ACTIVITY:
Transcribe the listing exactly, so that nothing but the pictures is missing.
────────────────
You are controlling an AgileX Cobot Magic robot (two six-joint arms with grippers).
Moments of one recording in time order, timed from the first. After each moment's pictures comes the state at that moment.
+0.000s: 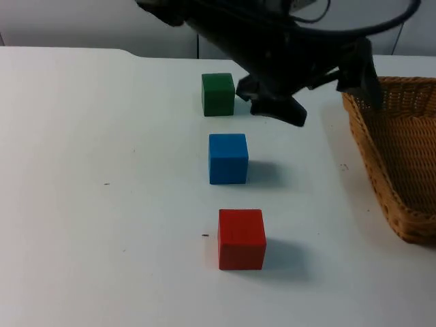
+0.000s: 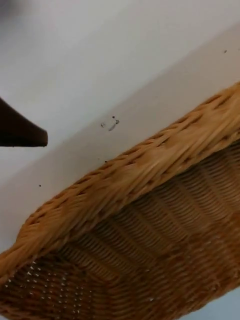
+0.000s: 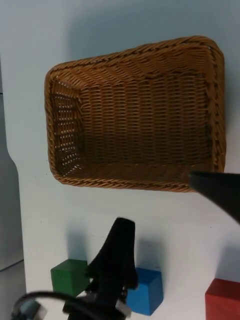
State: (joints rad) right arm -0.02 0.67 -0.81 0.08 0.89 -0.02; left arm -0.59 2.36 -1.84 -1.01 0.76 0.55
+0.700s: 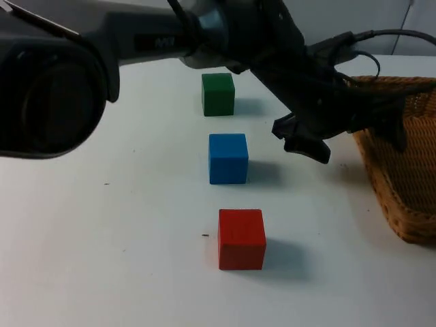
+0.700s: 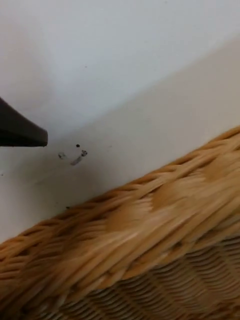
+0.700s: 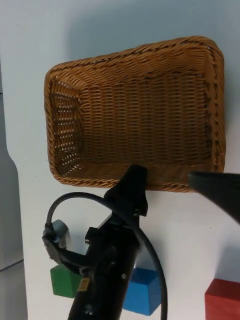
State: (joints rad) right arm -0.02 0.67 -0.81 0.08 0.89 -0.02; left arm -0.67 2.66 -2.26 -0.75 0.78 0.18
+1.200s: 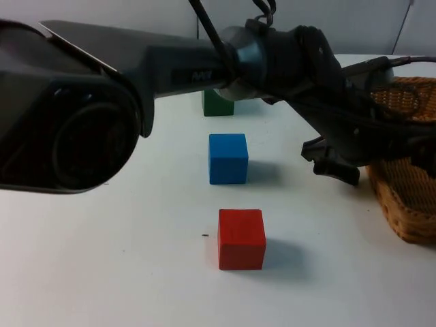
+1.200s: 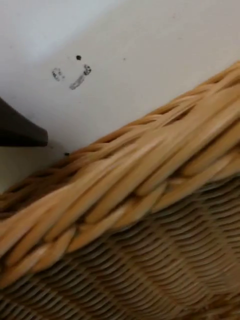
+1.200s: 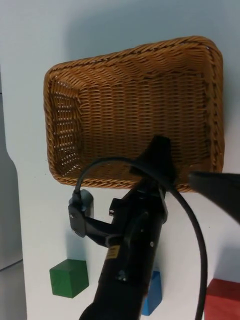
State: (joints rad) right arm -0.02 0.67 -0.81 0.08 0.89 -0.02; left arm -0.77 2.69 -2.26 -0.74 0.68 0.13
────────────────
RESPONSE:
You are controlling an AgileX Cobot Magic robot (two six-joint arms with grippers).
Moments of one recording in time order, timed from the first. After each moment's pictures comes the state at that moment.
+0.000s: 
+0.000s: 
+0.000s: 
State: (joints rad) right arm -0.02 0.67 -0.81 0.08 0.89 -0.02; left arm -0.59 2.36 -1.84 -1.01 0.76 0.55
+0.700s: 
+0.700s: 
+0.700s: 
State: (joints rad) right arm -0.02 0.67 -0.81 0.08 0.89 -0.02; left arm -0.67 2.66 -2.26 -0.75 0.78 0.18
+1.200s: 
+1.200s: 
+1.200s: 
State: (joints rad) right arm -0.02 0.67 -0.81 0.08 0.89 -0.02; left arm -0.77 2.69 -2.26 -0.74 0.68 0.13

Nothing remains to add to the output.